For CISOs, the real maturity test is not whether a false positive occurs. False positives are inevitable. The maturity test is whether the organization can:

• detect the scope quickly,
• validate the technical evidence,
• distinguish a vendor-side detection error from a real compromise,
• restore trust without weakening security controls,
• communicate clearly to IT, SOC, management, and business stakeholders.

The DigiCert / Defender incident shows why advanced hunting, certificate inventory, change tracking, and clear SOC playbooks are no longer optional. They are core elements of operational cyber resilience.

Final CISO Takeaway

A trusted root certificate being flagged as malware is not just an antivirus issue.
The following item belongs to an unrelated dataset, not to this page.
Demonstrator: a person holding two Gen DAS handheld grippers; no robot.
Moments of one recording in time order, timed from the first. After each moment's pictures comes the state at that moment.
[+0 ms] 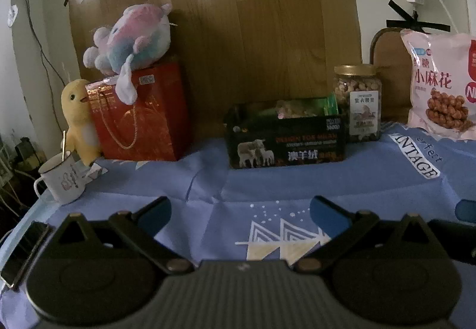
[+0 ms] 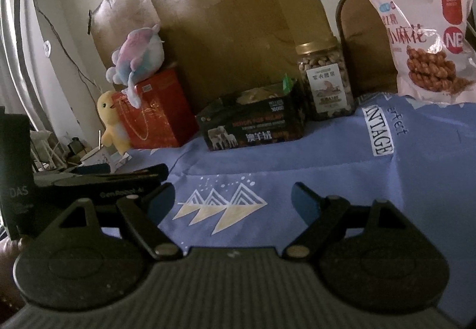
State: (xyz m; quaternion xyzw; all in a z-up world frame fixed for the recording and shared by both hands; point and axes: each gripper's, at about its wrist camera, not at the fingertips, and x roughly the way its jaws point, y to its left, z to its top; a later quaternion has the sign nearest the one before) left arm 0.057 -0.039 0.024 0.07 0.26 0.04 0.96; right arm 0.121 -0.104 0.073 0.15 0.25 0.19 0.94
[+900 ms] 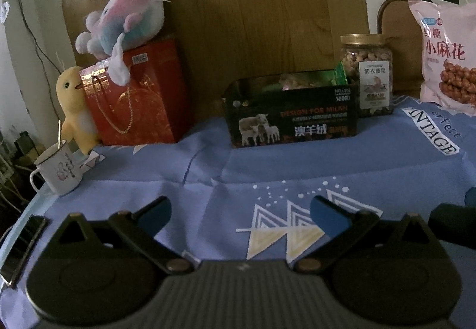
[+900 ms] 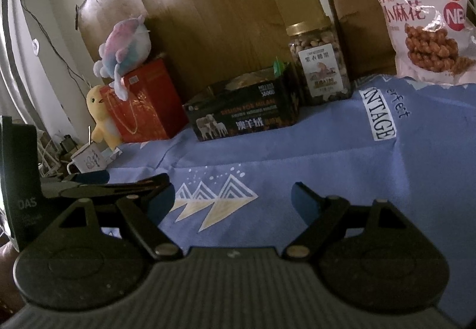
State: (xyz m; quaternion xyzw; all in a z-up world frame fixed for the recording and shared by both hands) left arm 0.078 -0.042 0.000 0.09 0.30 0.06 0.95; right arm 0.141 -0.106 0.055 0.17 0.27 0.19 0.93
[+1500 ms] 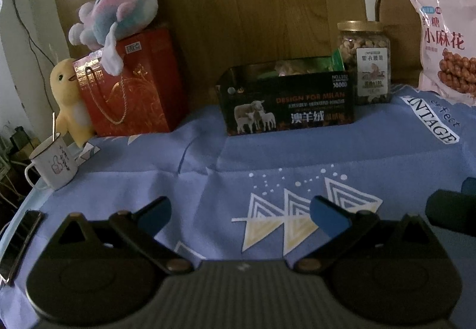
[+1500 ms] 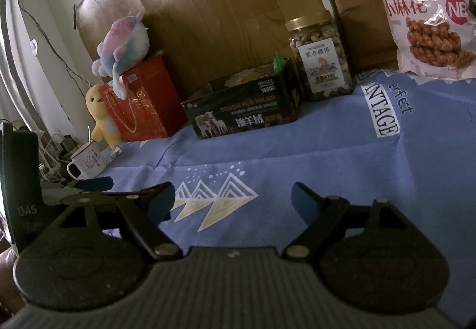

It is a trust-chain incident, a SOC-noise incident, and a governance incident.

The best response is disciplined: verify the Defender intelligence version, validate the certificate thumbprints, hunt for registry restoration events, review quarantine actions, avoid unnecessary permanent exclusions, and document the case as a false positive only after evidence supports that conclusion.

Security teams should treat this as a useful exercise in one of the most important operational principles in cybersecurity:

Not every severe alert is a severe incident — but every severe alert deserves a structured investigation.